What is Google's jsapi used for in OJS?

For a journal website, we would like to replace all external dependencies with local copies, so that no external URLs resources are loaded. This is for privacy reasons, as loading external resources allows external tracking, at least up to a certain degree.

When checking on a clean fresh install of OJS 2.4.7.1, I see the following external HTTP calls:

If I am correct, those two can also be downloaded directly from Releases · jquery/jquery · GitHub and Releases · jquery/jquery-ui · GitHub, other than using Google’s CDN service.

For that one, I am not sure: Apparently, that code is not supposed to be downloaded ( Frequently Asked Questions  |  Charts  |  Google Developers ) as it is part of other Google services.
May I ask what jsapi is used for in OJS, and what functions could stop working when cutting off OJS access to Google’s servers?

This doesn’t answer your particular jsapi question, but regarding your general question, have you considered the enable_cdn option in config.inc.php?

Yes @ctgraham, we will use either that or try to configure a custom cdn, as this OJS will be integrated with other services through JavaScript. Thanks!

What I meant to ask is that jquery and jquery-ui are pieces of software that can be downloaded, while the call to jsapi returns an individual response that even contains geolocation data (google.loader.ClientLocation = {"latitude":xx.xx,"longitude":xx.xx,"address":{"city":xx...}} ).

Jsapi seems like a gateway to external services, and I’m only curious what it is used for.

I do not know for certain, but I suspect the jsapi call is simply used to load the jQuery libraries via Google’s CDN. If I turn off enable_cdn in my dev 2.4.7 install, I no longer see the jsapi call on the homepage.

@ojsbsb
I am not giving you any technical answer but as long as I am understanding your question you want to save these files to your server location and want to fetch them from your server.
If it is the case than take care of these two scenarios.
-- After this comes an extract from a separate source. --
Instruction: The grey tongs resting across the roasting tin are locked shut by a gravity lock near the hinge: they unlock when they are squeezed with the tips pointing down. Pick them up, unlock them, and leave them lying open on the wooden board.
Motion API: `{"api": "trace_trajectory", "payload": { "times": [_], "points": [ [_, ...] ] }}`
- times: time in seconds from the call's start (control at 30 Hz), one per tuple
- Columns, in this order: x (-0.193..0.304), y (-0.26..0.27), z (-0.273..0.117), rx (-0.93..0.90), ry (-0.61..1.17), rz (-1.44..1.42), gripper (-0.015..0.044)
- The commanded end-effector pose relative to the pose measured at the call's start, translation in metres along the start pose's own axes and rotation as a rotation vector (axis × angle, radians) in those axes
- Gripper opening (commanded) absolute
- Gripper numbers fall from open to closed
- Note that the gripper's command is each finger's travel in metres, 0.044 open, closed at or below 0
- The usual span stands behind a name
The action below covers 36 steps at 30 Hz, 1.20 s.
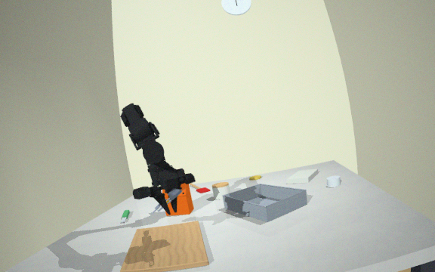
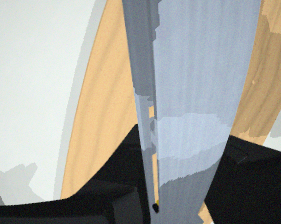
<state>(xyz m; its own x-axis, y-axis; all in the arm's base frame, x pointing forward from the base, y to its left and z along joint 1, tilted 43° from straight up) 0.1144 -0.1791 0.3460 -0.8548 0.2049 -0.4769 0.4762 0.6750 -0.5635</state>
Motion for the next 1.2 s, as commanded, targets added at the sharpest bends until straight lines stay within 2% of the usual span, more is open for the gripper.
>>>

  1. please go through the licence “License | jQuery Foundation” is it allowing you to reside this file to your server, If yes than is it allowing you to keep the codes as it is or you can edit it. (In other words matter is related to copyright or not).
  2. Second is that I have read some where that fetching these files from their location (remote location) improves the speed of your page load instead of fetching them(ex. .min.js files) from your server. (Though the time difference may differ in micro or milli seconds but still they are countable. You too can check the difference on your browser’s “developer Tools” option )
    Technically it decreases latency, gives increased parallelism and better caching.

Hi, @ctgraham, I only have turn off enable_cdn in config.php.inc, but my system have run for two years, I am not sure this change whether affect it, what do you think of it?

The enable_cdn setting, when “On”, allows common javascript files to be served from their own sites, rather than from OJS. With enable_cdn “Off”, each of these javascript files is served from a local copy in OJS itself. OJS should function with either setting, unless your user’s internet provider is blocking certain CDNs.

Thanks for your reply, I think I get it.